Abstract. Real-time recommendation of Twitter users based on the content of their profiles is a very challenging task. Traditional IR methods such as TF-IDF fail to handle efficiently large datasets. In this paper we present a scalable approach that allows real time recommendation of users based on their tweets. Our model builds a graph of terms, driven by the fact that users sharing similar interests will share similar terms. We show how this model can be encoded as a compact binary footprint, that allows very fast comparison and ranking, taking full advantage of modern CPU architectures. We validate our approach through an empirical evaluation against the Apache Lucene’s implementation of TF-IDF. We show that our approach is in average two hundred times faster than standard optimised implementation of TF-IDF with a precision of 58%. The work presented here has been published in The Web Intelligence Journal, volume 14, number 1.
Frédérique Laforest is a Professor at Université Jean Monnet in Saint Etienne, and leader of the Knowledge Representation and Reasoning group at Hubert Curien Lab CNRS 5516. Her research interests concern knowledge and data streams querying and reasoning at large scales (web and cloud) and recommendation in social networks. She is coordinating the teaching of computer science in the Telecom Saint Etienne engineering school. She is author and co-author of 2 books, 12 articles in journals, and more than 40 publications in conferences and workshops. She was organizer or chair of several conferences and workshops.
Abstract. Recommender systems are designed to identify the items that a user will like or find useful based on the user’s prior preferences and activities. These systems have become ubiquitous and are an essential tool for information filtering and (e-)commerce. Over the years, collaborative filtering, which derive these recommendations by leveraging past activities of groups of users, has emerged as the most prominent approach for solving this problem. This talk will present some of our recent work towards improving the performance of collaborative filtering-based recommender systems and understanding some of their fundamental limitations and characteristics. It will start by analyzing how the ratings that users provide to a set of items relate to their ratings of the set’s individual items and, using these insights, will present rating prediction approaches that utilize distant supervision. It will then discuss extensions to approaches based on sparse linear and latent factor models that postulate that users’ preferences are a combination of global and local preferences, which are shown to lead to better user modeling and as such improved prediction performance. Finally, the talk will conclude by discussing what can be accurately predicted by latent factor approaches and by analyzing the estimation error of sparse linear and latent factor models and how its characteristics impacts the performance of top N recommendation algorithms.

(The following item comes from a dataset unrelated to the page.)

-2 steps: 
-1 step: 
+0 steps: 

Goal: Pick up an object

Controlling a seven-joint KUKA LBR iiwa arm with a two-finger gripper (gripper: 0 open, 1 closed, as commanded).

George Karypis is a Distinguished McKnight University Professor and an ADC Chair of Digital Technology at the Department of Computer Science & Engineering at the University of Minnesota, Twin Cities. His research interests span the areas of data mining, high performance computing, information retrieval, collaborative filtering, bioinformatics, cheminformatics, and scientific computing. His research has resulted in the development of software libraries for serial and parallel graph partitioning (METIS and ParMETIS), hypergraph partitioning (hMETIS), for parallel Cholesky factorization (PSPASES), for collaborative filtering-based recommendation algorithms (SUGGEST), clustering high dimensional datasets (CLUTO), finding frequent patterns in diverse datasets (PAFI), and for protein secondary structure prediction (YASSPP). He has coauthored over 280 papers on these topics and two books (“Introduction to Protein Structure Prediction: Methods and Algorithms” (Wiley, 2010) and “Introduction to Parallel Computing” (Publ. Addison Wesley, 2003, 2nd edition)). In addition, he is serving on the program committees of many conferences and workshops on these topics, and on the editorial boards of the IEEE Transactions on Knowledge and Data Engineering, ACM Transactions on Knowledge Discovery from Data, Data Mining and Knowledge Discovery, Social Network Analysis and Data Mining Journal, International Journal of Data Mining and Bioinformatics, the journal on Current Proteomics, Advances in Bioinformatics, and Biomedicine and Biotechnology. He is a Fellow of the IEEE.